Task objective
Only text belongs in your copy of the listing below; reproduce it exactly and leave out the pictures.

Data provided
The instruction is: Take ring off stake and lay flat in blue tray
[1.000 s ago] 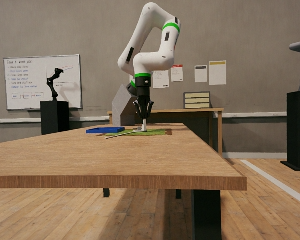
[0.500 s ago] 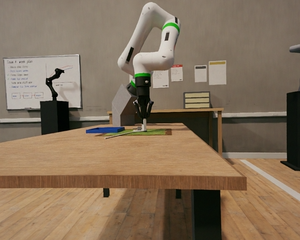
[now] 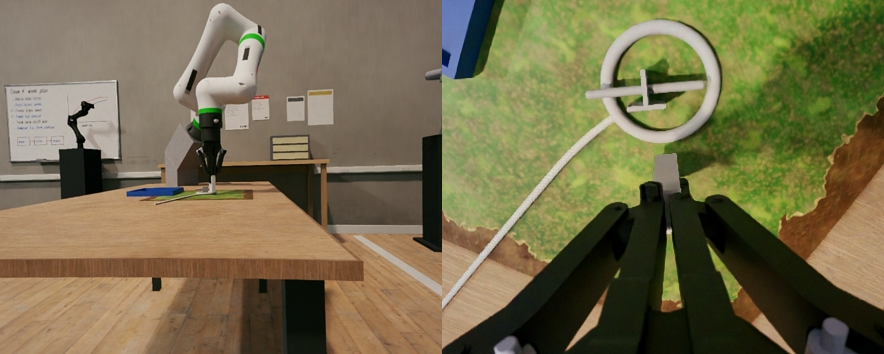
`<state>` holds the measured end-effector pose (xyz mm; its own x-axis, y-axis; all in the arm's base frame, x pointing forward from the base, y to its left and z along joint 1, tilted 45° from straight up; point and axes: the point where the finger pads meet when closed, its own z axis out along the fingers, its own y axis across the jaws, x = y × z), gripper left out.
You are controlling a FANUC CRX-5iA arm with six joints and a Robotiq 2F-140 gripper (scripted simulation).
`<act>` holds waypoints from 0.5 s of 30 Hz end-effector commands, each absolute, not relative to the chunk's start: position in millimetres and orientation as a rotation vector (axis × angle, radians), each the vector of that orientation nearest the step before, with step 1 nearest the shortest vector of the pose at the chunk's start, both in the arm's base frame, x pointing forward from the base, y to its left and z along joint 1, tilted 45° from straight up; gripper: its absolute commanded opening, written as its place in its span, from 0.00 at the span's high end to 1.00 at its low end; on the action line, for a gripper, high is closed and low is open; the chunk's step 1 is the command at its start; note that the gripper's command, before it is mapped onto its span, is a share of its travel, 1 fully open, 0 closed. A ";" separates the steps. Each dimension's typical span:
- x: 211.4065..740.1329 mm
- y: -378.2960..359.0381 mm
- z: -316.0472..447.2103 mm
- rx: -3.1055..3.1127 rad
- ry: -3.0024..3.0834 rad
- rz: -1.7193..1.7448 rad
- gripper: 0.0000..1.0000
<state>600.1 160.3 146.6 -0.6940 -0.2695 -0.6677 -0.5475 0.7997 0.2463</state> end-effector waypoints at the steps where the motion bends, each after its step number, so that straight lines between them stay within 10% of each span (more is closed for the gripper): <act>1: 600.6 160.0 147.2 -0.601 2.351 0.575 0.90; 15: 602.0 161.9 144.7 -0.601 2.351 0.575 0.90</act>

Solution
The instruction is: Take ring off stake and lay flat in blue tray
[1.000 s ago] 
[0.500 s ago] 
[now] 
`<state>` holds the measured end-effector pose (xyz mm; its own x-axis, y-axis; all in the arm's base frame, x pointing forward from the base, y to its left and z along joint 1, tilted 45° from straight up; point and axes: the point where the finger pads meet when closed, its own z axis out along the fingers, its own y axis across the jaws, x = y × z), gripper left out.
You are controlling a FANUC CRX-5iA arm with six joints and a Robotiq 2F-140 gripper (scripted simulation).
`<act>` holds waypoints from 0.5 s of 30 Hz end-effector commands, each absolute, not relative to the chunk's start: position in millimetres and orientation as a rotation vector (axis × angle, radians), each the vector of that orientation nearest the step before, with step 1 nearest the shortest vector of the pose at the chunk's start, both in the arm's base frame, x pointing forward from the base, y to its left and z along joint 1, tilted 45° from straight up; gripper: its absolute commanded opening, written as its place in its span, from 0.00 at the span's high end to 1.00 at its low end; on the action line, for a gripper, high is closed and low is open; the chunk's step 1 is the command at its start; note that the gripper's command, before it is mapped onto its span, is a share of its travel, 1 fully open, 0 closed. A ";" separates the steps. Each dimension's typical span:
- x: 211.4065..740.1329 mm
- y: -378.2960..359.0381 mm
- z: -316.0472..447.2103 mm
- rx: -3.1055..3.1127 rad
- ry: -3.0024..3.0834 rad
- rz: -1.7193..1.7448 rad
- gripper: 0.0000..1.0000
<state>600.1 160.3 146.6 -0.6940 -0.2695 -0.6677 -0.5475 0.7997 0.2463</state> end-effector waypoints at the steps where the motion bends, each after its step number, so that straight lines between them stay within 10% of each span (more is closed for the gripper): <act>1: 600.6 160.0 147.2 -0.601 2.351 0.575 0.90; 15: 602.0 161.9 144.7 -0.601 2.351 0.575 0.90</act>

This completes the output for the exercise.